From hours of research and those support group discussions, I discovered that Tristan had been on the wrong medication his entire life and not just that but that he had also been over suppressed his entire life…which would explain the two year gap in his growth. His endocrinologist was obviously inexperienced in CAH so we searched out a new doctor. I also learned that not only would the hospital be unaware of how to treat him but any emergency personnel would be as well. They would also not be able to administer his life-saving medication in an emergency because there wasn’t a protocol permitting them to do so.
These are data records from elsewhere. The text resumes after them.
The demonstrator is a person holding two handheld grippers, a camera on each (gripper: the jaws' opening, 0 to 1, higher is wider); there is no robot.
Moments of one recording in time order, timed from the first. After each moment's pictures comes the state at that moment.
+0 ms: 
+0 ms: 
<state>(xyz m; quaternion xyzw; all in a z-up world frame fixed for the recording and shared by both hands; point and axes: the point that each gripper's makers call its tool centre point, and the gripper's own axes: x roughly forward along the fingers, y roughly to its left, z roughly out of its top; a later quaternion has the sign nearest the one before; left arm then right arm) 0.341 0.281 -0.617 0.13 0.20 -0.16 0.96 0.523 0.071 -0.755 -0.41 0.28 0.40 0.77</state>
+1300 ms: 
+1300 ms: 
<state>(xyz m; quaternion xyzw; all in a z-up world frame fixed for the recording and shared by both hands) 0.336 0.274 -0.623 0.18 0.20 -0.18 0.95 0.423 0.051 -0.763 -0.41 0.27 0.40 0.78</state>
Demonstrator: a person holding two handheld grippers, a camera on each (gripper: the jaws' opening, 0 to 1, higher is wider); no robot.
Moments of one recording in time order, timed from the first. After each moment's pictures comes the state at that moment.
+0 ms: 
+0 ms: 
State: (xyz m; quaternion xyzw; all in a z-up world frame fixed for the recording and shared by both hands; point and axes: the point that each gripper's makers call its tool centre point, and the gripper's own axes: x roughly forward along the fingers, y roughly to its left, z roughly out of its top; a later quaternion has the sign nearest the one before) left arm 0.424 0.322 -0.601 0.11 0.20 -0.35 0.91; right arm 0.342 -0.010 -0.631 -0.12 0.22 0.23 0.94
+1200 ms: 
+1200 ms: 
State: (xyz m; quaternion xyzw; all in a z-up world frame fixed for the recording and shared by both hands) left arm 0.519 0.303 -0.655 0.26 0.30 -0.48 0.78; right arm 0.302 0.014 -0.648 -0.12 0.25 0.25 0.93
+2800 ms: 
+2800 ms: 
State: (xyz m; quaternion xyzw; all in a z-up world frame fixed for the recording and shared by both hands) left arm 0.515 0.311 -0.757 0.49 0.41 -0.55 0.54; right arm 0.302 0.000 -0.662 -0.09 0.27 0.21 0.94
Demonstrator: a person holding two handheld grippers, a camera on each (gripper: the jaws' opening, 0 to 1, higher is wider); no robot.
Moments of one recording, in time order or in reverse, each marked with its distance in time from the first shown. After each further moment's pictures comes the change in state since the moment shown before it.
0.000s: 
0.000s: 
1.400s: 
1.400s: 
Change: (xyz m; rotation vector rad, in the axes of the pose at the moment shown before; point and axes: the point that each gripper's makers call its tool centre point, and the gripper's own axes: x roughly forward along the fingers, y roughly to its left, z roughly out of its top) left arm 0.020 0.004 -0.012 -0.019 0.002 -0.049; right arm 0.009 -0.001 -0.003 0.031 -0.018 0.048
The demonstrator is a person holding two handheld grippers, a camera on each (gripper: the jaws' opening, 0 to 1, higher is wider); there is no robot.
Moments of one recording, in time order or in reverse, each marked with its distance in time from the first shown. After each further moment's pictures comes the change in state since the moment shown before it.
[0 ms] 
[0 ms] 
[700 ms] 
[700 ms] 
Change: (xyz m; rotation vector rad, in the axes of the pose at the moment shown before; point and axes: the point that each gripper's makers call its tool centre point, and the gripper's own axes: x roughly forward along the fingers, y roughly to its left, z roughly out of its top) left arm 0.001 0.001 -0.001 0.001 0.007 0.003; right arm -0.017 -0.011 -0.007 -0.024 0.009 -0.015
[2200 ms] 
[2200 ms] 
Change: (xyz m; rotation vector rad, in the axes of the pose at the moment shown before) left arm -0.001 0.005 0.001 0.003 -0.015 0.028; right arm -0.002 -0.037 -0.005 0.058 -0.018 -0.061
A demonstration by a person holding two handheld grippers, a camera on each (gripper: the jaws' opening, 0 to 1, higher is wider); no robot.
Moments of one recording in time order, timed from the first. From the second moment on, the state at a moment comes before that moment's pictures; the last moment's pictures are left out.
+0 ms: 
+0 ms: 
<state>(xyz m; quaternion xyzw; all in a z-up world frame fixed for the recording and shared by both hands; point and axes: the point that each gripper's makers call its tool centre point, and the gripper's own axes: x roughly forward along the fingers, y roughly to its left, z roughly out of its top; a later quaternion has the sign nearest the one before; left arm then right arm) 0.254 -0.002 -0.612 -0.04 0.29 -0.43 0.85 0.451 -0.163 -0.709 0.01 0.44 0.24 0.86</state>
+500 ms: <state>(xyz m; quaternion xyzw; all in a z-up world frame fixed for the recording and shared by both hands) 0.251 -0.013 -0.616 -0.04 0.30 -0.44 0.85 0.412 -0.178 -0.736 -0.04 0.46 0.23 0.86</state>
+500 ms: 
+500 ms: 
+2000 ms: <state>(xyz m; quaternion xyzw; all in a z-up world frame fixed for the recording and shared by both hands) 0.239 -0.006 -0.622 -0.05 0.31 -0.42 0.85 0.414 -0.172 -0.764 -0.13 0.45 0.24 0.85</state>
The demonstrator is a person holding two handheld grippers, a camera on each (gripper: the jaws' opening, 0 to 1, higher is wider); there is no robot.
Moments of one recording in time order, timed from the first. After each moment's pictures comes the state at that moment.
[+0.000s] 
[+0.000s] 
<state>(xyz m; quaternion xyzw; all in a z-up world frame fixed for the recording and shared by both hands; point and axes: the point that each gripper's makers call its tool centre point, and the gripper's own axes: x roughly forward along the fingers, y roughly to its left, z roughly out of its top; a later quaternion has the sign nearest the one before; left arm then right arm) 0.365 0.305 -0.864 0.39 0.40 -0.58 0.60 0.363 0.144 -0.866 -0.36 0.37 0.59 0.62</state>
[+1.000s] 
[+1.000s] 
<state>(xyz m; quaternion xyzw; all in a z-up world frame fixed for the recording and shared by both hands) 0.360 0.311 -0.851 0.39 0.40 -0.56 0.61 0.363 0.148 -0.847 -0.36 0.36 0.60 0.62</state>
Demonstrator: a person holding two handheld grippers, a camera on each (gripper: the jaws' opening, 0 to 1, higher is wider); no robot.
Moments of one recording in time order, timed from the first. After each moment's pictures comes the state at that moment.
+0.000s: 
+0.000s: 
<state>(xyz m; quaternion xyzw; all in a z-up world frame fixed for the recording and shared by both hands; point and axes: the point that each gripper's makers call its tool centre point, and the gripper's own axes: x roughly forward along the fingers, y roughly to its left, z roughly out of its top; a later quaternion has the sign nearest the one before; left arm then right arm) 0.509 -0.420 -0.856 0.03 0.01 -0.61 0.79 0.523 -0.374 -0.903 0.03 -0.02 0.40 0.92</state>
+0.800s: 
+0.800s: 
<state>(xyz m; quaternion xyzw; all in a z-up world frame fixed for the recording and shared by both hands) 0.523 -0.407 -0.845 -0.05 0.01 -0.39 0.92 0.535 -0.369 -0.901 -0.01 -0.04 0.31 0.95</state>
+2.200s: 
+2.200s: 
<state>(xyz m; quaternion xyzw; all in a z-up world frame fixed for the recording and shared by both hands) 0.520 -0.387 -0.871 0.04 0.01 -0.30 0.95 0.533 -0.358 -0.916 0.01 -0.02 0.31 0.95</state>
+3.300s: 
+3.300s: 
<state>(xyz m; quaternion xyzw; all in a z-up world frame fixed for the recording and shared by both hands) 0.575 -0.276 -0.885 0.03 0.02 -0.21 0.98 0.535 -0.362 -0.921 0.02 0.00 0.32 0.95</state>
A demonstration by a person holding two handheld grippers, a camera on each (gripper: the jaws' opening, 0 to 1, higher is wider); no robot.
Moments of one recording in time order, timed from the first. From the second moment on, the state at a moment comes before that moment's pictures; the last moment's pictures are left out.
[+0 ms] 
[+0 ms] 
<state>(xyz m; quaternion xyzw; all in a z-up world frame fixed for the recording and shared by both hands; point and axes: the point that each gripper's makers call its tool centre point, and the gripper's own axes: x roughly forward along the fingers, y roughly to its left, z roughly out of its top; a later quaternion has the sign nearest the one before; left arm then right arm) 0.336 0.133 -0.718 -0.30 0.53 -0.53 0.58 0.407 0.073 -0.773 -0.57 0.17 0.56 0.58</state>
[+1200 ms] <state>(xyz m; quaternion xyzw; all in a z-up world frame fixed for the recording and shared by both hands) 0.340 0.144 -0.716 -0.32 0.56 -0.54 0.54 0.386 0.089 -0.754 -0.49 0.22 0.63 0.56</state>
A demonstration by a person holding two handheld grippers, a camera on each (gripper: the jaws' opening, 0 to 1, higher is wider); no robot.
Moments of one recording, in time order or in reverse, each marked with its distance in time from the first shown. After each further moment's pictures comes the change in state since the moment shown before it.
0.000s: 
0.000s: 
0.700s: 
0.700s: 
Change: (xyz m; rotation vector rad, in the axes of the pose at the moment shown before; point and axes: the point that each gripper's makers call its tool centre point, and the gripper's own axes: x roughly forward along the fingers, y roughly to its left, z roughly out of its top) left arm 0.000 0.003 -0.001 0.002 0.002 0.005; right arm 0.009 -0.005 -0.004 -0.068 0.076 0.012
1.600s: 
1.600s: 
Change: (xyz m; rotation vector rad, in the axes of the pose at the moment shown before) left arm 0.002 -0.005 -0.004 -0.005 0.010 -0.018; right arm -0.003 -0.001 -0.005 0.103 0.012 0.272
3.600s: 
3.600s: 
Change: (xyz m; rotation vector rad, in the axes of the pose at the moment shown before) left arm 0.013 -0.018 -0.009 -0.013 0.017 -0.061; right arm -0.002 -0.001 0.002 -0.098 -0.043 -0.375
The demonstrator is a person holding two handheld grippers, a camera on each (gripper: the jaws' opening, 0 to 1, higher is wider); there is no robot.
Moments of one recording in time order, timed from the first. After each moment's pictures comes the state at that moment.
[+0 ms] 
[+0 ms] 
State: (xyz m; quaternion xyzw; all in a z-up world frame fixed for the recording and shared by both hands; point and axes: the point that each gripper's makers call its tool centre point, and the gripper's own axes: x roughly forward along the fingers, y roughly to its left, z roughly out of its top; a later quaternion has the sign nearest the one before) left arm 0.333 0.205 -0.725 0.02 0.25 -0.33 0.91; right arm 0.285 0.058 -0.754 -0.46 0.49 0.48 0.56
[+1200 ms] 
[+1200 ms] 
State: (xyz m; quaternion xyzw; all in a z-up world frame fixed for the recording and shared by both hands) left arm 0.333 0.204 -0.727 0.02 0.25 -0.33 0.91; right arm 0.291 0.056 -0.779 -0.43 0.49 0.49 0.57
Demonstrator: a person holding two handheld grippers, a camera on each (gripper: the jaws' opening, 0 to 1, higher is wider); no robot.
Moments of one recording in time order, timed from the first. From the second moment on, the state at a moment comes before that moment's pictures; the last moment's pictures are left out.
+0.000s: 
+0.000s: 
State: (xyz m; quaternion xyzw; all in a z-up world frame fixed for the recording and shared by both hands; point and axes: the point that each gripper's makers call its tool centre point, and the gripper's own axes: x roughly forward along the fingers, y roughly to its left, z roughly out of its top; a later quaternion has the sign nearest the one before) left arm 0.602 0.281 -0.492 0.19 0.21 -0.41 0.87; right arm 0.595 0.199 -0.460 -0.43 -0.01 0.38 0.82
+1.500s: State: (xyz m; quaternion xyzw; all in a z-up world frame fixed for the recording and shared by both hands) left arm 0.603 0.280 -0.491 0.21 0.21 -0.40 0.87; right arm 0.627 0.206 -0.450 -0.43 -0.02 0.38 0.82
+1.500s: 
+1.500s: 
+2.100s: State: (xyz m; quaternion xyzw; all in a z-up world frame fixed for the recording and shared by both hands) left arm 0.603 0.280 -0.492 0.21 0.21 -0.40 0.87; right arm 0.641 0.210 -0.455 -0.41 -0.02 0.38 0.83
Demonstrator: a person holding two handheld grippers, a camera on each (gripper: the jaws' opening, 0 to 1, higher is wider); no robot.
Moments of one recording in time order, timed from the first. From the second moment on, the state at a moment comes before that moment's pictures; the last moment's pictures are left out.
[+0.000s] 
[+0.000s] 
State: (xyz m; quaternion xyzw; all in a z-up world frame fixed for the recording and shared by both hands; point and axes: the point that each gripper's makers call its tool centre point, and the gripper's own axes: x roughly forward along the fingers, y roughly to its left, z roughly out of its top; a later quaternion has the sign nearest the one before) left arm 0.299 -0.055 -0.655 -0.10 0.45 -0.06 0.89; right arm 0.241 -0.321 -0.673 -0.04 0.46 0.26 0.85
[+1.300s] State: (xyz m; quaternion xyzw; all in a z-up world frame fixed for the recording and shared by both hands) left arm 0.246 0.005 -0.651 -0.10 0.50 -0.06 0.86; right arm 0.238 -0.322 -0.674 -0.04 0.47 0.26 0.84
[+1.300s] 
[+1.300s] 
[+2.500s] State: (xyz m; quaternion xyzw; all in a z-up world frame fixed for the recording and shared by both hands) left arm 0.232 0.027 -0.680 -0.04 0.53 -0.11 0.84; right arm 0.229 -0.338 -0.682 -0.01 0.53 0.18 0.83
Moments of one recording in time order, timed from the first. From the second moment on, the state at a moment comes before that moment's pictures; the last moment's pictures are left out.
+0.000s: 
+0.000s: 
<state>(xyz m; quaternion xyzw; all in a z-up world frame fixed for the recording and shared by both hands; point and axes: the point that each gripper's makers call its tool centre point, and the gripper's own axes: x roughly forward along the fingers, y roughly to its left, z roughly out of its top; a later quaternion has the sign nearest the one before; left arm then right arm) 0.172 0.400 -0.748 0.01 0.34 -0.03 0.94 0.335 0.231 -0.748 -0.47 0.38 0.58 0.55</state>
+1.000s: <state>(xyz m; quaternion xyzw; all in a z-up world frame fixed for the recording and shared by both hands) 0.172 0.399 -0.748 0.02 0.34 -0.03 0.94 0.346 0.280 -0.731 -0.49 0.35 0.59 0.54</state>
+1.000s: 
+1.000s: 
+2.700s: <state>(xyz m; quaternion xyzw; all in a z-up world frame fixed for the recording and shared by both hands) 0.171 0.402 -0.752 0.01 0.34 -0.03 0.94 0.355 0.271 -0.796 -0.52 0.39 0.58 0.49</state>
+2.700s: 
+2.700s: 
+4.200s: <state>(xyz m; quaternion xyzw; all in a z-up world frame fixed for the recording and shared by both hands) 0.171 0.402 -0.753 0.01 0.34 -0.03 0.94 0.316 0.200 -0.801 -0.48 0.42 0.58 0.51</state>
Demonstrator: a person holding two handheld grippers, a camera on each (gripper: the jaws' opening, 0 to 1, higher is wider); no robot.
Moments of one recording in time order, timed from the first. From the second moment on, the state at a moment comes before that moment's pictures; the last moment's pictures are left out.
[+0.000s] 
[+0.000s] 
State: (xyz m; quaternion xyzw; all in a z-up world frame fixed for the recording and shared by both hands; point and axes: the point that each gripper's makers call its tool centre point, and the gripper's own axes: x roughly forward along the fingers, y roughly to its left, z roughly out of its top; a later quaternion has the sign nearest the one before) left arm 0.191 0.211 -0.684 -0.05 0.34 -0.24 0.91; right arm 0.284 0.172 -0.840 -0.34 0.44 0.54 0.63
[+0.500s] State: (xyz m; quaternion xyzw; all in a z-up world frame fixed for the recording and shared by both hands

It was extremely overwhelming and upsetting to find out that my child could die in the very care of individuals that were medically trained to save lives. I am not a medical person by any means…I panic when I have to give blood or have a shot…but I had to learn how to care for my son and I had to find the courage to go out and teach others about how to care for him. I reached out to the fire chief of the department closest to my son’s school and he graciously invited me in to discuss Tristan’s emergency care. They were more than happy to hear about Tristan’s condition and how to help him if they ever need to.
Through a series of events that can only be explained by God’s divine intervention, I have been able to train over 300 EMS personnel in three different fire departments over the past year and a half. They have invited me back to review and re-train soon, as well. In October of last year, a protocol was finalized in one county so that Tristan can receive his medicine from EMS if needed. And in October, I was also appointed, by the State Surgeon General of Florida, the position of Family Representative on the Emergency Medical Services for Children’s Advisory Committee, to have a voice on the emergency care for children in our state. This has opened doors to educating others on adrenal insufficiency that I could have never imagined. I have big goals for the future…training emergency room staff, pushing for state protocols for adrenal insufficiency, finding out more information on the hydrocortisone pump for my son and pushing for an auto-inject of Solu-cortef. By just doing one thing at a time, I have accomplished so much in making sure my son is safe.
My advice to other CAH parents…get educated. Do not rely on the medical community to know more than you. Read the book, “Congenital Adrenal Hyperplasia: A Parent’s Guide,” by Scott Rivkees. Learn about your child’s bloodwork. Find support groups through social media or through organizations like MAGIC, AIU or CARES. Practice giving the injection with an orange. And call your local fire chief. You may surprise yourself at the courage you have inside because of your passion and love for your child!
~ Lisa
Robert
My name is Renee Childs Miller and my son, Robert, has adrenal insufficiency. Many such as Robert lack the ability to produce vital hormones such as cortisol, aldosterone, and growth hormone. When injured or ill Robert is at risk for adrenal crisis. Unless prompt and proper treatment, an injection of hydrocortisone, is given within 30 minutes, Robert could become permanently disabled or die.
I was surprised and terrified to find out that in Florida teachers in K-12 public schools are prohibited by law from giving the life saving injection. Also that in Florida EMTs do not have written protocols in place that assure prompt and proper treatment for inviduals and kids with adrenal insufficiency. The severity of adrenal crisis is such that we need protocals in place in Florida. Robert NEEDS them! I hope that you are able to help. Oregon has recently passed such policies and it passed unanimously on both floors with virtually zero opposition. Please help me keep my son and others safe as we begin the new school year!